» THE TASK: Your response should give back each record exactly, word for word.

Records contained in a dataset
↓↓↓

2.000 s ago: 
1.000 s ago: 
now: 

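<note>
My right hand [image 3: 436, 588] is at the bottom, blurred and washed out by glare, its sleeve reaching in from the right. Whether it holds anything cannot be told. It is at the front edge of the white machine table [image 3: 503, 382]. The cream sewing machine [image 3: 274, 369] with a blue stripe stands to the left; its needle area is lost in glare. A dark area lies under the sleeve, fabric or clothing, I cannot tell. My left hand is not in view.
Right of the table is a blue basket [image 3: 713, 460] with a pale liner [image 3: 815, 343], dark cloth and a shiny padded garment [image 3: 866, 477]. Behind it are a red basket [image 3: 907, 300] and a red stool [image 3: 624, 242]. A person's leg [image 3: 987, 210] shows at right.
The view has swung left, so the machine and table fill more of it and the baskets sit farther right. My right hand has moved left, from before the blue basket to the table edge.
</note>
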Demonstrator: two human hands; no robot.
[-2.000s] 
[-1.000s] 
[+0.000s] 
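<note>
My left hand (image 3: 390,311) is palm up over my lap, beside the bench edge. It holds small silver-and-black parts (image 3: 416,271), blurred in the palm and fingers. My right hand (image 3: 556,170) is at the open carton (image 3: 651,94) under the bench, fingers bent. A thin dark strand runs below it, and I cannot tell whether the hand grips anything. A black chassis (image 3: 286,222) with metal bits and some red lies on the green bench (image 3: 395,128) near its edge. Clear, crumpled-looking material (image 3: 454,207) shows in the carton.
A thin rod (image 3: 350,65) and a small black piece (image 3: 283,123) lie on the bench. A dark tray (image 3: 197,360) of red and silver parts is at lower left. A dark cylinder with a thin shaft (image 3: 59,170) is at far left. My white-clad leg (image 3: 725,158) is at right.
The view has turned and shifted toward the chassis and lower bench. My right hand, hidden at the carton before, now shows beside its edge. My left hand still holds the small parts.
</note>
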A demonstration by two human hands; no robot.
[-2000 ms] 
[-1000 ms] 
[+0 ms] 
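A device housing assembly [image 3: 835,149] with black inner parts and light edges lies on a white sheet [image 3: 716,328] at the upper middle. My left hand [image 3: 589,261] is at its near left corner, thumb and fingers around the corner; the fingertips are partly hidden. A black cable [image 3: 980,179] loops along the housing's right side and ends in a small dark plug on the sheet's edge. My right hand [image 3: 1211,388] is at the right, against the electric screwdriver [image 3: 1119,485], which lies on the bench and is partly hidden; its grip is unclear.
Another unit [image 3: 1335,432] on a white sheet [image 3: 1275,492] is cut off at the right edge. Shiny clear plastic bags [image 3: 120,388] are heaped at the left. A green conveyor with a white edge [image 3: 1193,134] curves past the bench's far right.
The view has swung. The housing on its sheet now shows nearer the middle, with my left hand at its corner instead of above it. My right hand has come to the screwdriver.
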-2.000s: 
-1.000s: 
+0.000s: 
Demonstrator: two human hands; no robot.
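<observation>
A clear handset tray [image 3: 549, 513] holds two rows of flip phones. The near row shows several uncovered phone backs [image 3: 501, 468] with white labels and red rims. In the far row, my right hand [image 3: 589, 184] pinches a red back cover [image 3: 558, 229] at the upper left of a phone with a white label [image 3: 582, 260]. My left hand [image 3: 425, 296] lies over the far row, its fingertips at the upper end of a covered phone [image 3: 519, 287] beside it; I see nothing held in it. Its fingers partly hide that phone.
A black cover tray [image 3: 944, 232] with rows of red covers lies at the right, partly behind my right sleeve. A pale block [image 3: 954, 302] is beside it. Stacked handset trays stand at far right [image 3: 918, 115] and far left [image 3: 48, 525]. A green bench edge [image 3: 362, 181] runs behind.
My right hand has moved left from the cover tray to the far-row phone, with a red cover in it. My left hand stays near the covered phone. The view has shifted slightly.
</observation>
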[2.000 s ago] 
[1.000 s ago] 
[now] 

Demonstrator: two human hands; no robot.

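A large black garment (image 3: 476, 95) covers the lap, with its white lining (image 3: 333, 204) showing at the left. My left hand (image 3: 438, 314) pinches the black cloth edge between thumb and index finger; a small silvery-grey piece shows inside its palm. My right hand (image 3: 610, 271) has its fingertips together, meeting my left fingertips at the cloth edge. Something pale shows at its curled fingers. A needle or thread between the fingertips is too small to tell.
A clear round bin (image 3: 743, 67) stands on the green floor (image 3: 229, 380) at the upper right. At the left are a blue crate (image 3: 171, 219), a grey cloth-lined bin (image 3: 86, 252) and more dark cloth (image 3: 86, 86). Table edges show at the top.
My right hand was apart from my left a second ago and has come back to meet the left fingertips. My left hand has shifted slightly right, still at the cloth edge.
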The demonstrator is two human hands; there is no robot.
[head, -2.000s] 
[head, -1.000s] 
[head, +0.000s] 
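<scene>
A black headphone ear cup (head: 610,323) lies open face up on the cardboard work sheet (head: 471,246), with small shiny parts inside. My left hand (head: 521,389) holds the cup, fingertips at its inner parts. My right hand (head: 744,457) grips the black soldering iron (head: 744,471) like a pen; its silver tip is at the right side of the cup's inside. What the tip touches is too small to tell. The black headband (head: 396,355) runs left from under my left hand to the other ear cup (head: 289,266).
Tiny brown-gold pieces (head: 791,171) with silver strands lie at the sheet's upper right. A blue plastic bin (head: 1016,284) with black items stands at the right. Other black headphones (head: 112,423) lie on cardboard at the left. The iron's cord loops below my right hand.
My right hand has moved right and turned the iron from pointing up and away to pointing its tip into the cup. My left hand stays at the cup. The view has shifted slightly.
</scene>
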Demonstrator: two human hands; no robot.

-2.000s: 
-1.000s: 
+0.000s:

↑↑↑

» TASK RESULT:
2.000 s ago: 
1.000 s ago: 
now: 

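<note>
My right hand [image 3: 436, 588] is at the bottom, blurred and washed out by glare, its sleeve reaching in from the right. Whether it holds anything cannot be told. It is at the front edge of the white machine table [image 3: 503, 382]. The cream sewing machine [image 3: 274, 369] with a blue stripe stands to the left; its needle area is lost in glare. A dark area lies under the sleeve, fabric or clothing, I cannot tell. My left hand is not in view.
Right of the table is a blue basket [image 3: 713, 460] with a pale liner [image 3: 815, 343], dark cloth and a shiny padded garment [image 3: 866, 477]. Behind it are a red basket [image 3: 907, 300] and a red stool [image 3: 624, 242]. A person's leg [image 3: 987, 210] shows at right.
The view has swung left, so the machine and table fill more of it and the baskets sit farther right. My right hand has moved left, from before the blue basket to the table edge.
</note>
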Demonstrator: two human hands; no robot.
[-2.000s] 
[-1.000s] 
[+0.000s] 
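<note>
My left hand (image 3: 390,311) is palm up over my lap, beside the bench edge. It holds small silver-and-black parts (image 3: 416,271), blurred in the palm and fingers. My right hand (image 3: 556,170) is at the open carton (image 3: 651,94) under the bench, fingers bent. A thin dark strand runs below it, and I cannot tell whether the hand grips anything. A black chassis (image 3: 286,222) with metal bits and some red lies on the green bench (image 3: 395,128) near its edge. Clear, crumpled-looking material (image 3: 454,207) shows in the carton.
A thin rod (image 3: 350,65) and a small black piece (image 3: 283,123) lie on the bench. A dark tray (image 3: 197,360) of red and silver parts is at lower left. A dark cylinder with a thin shaft (image 3: 59,170) is at far left. My white-clad leg (image 3: 725,158) is at right.
The view has turned and shifted toward the chassis and lower bench. My right hand, hidden at the carton before, now shows beside its edge. My left hand still holds the small parts.
</note>
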A demonstration by two human hands; no robot.
[-2000 ms] 
[-1000 ms] 
[+0 ms] 
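A device housing assembly [image 3: 835,149] with black inner parts and light edges lies on a white sheet [image 3: 716,328] at the upper middle. My left hand [image 3: 589,261] is at its near left corner, thumb and fingers around the corner; the fingertips are partly hidden. A black cable [image 3: 980,179] loops along the housing's right side and ends in a small dark plug on the sheet's edge. My right hand [image 3: 1211,388] is at the right, against the electric screwdriver [image 3: 1119,485], which lies on the bench and is partly hidden; its grip is unclear.
Another unit [image 3: 1335,432] on a white sheet [image 3: 1275,492] is cut off at the right edge. Shiny clear plastic bags [image 3: 120,388] are heaped at the left. A green conveyor with a white edge [image 3: 1193,134] curves past the bench's far right.
The view has swung. The housing on its sheet now shows nearer the middle, with my left hand at its corner instead of above it. My right hand has come to the screwdriver.
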-2.000s: 
-1.000s: 
+0.000s: 
Demonstrator: two human hands; no robot.
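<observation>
A clear handset tray [image 3: 549, 513] holds two rows of flip phones. The near row shows several uncovered phone backs [image 3: 501, 468] with white labels and red rims. In the far row, my right hand [image 3: 589, 184] pinches a red back cover [image 3: 558, 229] at the upper left of a phone with a white label [image 3: 582, 260]. My left hand [image 3: 425, 296] lies over the far row, its fingertips at the upper end of a covered phone [image 3: 519, 287] beside it; I see nothing held in it. Its fingers partly hide that phone.
A black cover tray [image 3: 944, 232] with rows of red covers lies at the right, partly behind my right sleeve. A pale block [image 3: 954, 302] is beside it. Stacked handset trays stand at far right [image 3: 918, 115] and far left [image 3: 48, 525]. A green bench edge [image 3: 362, 181] runs behind.
My right hand has moved left from the cover tray to the far-row phone, with a red cover in it. My left hand stays near the covered phone. The view has shifted slightly.
</observation>
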[2.000 s ago] 
[1.000 s ago] 
[now] 

Demonstrator: two human hands; no robot.

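A large black garment (image 3: 476, 95) covers the lap, with its white lining (image 3: 333, 204) showing at the left. My left hand (image 3: 438, 314) pinches the black cloth edge between thumb and index finger; a small silvery-grey piece shows inside its palm. My right hand (image 3: 610, 271) has its fingertips together, meeting my left fingertips at the cloth edge. Something pale shows at its curled fingers. A needle or thread between the fingertips is too small to tell.
A clear round bin (image 3: 743, 67) stands on the green floor (image 3: 229, 380) at the upper right. At the left are a blue crate (image 3: 171, 219), a grey cloth-lined bin (image 3: 86, 252) and more dark cloth (image 3: 86, 86). Table edges show at the top.
My right hand was apart from my left a second ago and has come back to meet the left fingertips. My left hand has shifted slightly right, still at the cloth edge.
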The demonstrator is two human hands; there is no robot.
[head, -2.000s] 
[head, -1.000s] 
[head, +0.000s] 
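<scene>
A black headphone ear cup (head: 610,323) lies open face up on the cardboard work sheet (head: 471,246), with small shiny parts inside. My left hand (head: 521,389) holds the cup, fingertips at its inner parts. My right hand (head: 744,457) grips the black soldering iron (head: 744,471) like a pen; its silver tip is at the right side of the cup's inside. What the tip touches is too small to tell. The black headband (head: 396,355) runs left from under my left hand to the other ear cup (head: 289,266).
Tiny brown-gold pieces (head: 791,171) with silver strands lie at the sheet's upper right. A blue plastic bin (head: 1016,284) with black items stands at the right. Other black headphones (head: 112,423) lie on cardboard at the left. The iron's cord loops below my right hand.
My right hand has moved right and turned the iron from pointing up and away to pointing its tip into the cup. My left hand stays at the cup. The view has shifted slightly.
</scene>
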Demonstrator: two human hands; no robot.

-2.000s: 
-1.000s: 
+0.000s:

No additional answer is expected.